The Use of the Three Dimensional Boundary Integral Equation Method for Determining Stresses at Tunnel Intersections

For some underground structures, the use of the plane strain assumption in stress analyses may not be justified. The finite element method and photoelasticity have been used to obtain complete 3-D solutions, but, for various reasons, neither method has found universal use. The boundary integral equation method (B.I.E.M.) can be more efficient and economical than the finite element method for 3-D problems involving large volume to surface area ratios.
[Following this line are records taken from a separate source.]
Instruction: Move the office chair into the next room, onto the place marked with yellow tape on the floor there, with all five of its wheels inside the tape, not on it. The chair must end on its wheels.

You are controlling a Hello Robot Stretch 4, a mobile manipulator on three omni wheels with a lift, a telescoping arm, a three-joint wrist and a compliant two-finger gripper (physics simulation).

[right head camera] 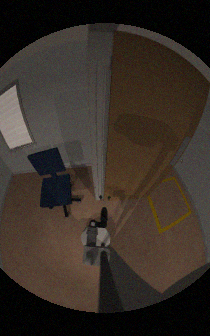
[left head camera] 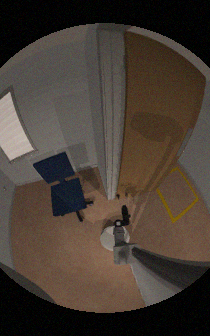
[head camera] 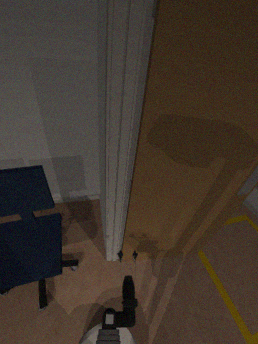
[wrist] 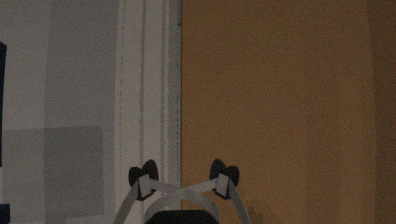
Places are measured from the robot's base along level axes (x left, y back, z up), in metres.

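Pixels of known places: gripper, fingertip midpoint: point(right head camera: 104, 194) point(left head camera: 121, 192) point(head camera: 127, 250) point(wrist: 184, 172).
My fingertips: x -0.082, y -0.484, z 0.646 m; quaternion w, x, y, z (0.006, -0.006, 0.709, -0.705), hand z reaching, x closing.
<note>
Behind a point stands the place of what it marks.
The dark blue office chair point(head camera: 31, 250) @[x 0.582, y -0.533, z 0.443 m] point(left head camera: 68, 196) @[x 0.590, y -0.547, z 0.443 m] point(right head camera: 56, 190) @[x 0.591, y -0.548, z 0.443 m] stands upright on its wheeled base at the left, apart from my gripper. Part of its base is hidden under the seat. A dark blue edge of the chair point(wrist: 2, 105) @[x 0.509, y -0.862, z 0.757 m] shows at the left of the wrist view. My gripper point(head camera: 128, 255) @[x -0.082, y -0.484, z 0.646 m] point(left head camera: 122, 196) @[x -0.082, y -0.484, z 0.646 m] point(right head camera: 105, 198) @[x -0.082, y -0.484, z 0.646 m] point(wrist: 184, 172) @[x -0.082, y -0.484, z 0.646 m] is open and empty, in front of the door frame's edge. The yellow tape outline point(head camera: 220, 290) @[x -1.026, y -0.403, z -0.026 m] point(left head camera: 165, 206) @[x -1.038, y -0.356, z -0.032 m] point(right head camera: 155, 216) @[x -1.058, y -0.332, z -0.027 m] lies on the floor at the right, beyond the doorway.
The white door frame point(head camera: 121, 125) @[x 0.005, y -0.665, z 1.327 m] point(left head camera: 112, 115) @[x 0.008, y -0.670, z 1.350 m] point(right head camera: 101, 130) @[x -0.029, y -0.671, z 1.248 m] point(wrist: 145, 90) @[x 0.002, y -0.665, z 0.769 m] rises ahead, between the grey wall on the left and an orange-brown surface point(head camera: 200, 75) @[x -0.255, y -0.674, z 1.532 m] point(left head camera: 160, 85) @[x -0.306, y -0.680, z 1.600 m] point(right head camera: 145, 85) @[x -0.271, y -0.676, z 1.592 m] point(wrist: 270, 100) @[x -0.260, y -0.674, z 0.750 m] on the right. A window point(left head camera: 14, 130) @[x 1.537, y -1.197, z 1.323 m] point(right head camera: 14, 117) @[x 1.548, y -1.195, z 1.416 m] is at the far left.
</note>
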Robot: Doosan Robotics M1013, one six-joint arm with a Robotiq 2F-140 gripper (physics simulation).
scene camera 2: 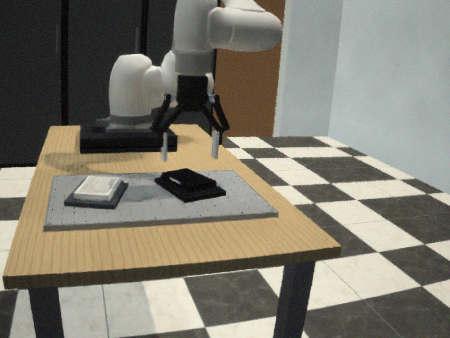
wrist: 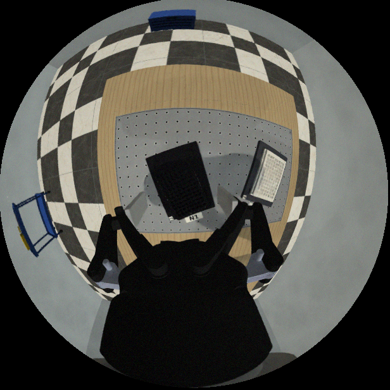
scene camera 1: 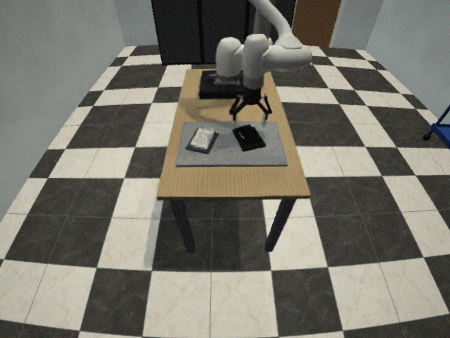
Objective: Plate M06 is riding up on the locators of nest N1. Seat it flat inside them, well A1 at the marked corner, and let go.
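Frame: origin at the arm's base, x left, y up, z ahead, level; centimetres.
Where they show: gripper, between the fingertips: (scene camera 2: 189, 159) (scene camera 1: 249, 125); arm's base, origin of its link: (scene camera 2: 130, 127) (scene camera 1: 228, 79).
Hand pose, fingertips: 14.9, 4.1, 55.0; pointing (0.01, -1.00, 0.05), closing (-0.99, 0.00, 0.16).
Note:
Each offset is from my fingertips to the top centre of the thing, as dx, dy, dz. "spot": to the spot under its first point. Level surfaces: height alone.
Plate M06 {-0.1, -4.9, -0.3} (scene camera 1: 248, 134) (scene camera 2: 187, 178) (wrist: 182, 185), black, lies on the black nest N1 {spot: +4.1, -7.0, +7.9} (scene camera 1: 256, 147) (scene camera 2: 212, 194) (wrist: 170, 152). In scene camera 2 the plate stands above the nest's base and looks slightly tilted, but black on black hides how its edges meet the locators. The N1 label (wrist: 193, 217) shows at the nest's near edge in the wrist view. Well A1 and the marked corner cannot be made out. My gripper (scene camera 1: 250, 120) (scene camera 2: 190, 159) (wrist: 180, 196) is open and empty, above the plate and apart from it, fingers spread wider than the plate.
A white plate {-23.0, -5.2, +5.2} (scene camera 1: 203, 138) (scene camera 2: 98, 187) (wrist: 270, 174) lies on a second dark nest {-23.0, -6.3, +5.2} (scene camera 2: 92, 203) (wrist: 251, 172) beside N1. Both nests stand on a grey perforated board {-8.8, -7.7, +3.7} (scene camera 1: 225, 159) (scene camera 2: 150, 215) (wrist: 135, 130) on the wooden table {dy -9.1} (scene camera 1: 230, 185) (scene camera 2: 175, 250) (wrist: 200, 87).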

A B.I.E.M. program developed for calculating stresses and deformations in infinite elastic media has been used to determine the 3-D distributions of stress around T- and Y- junctions of circular tunnels in stress fields in which the ratios of horizontal to vertical stress are 0, 0.33, 1.0 and 2.0. For the T- junction considered,stress concentrations at the intersection are approximately twice the plane strain values. Except where horizontal field stresses are high, the stresses in both tunnels approximate the plane strain values at about two tunnel diameters from the point of intersection of the tunnel centre lines. The stresses in the two branches reach those for the corresponding plane strain, two parallel tunnel case two diameters from the point of intersection of thq inner tunnel walls. Very high stress concentra- tions occur in the pillar of rock between the inner tunnel walls near the point of intersection.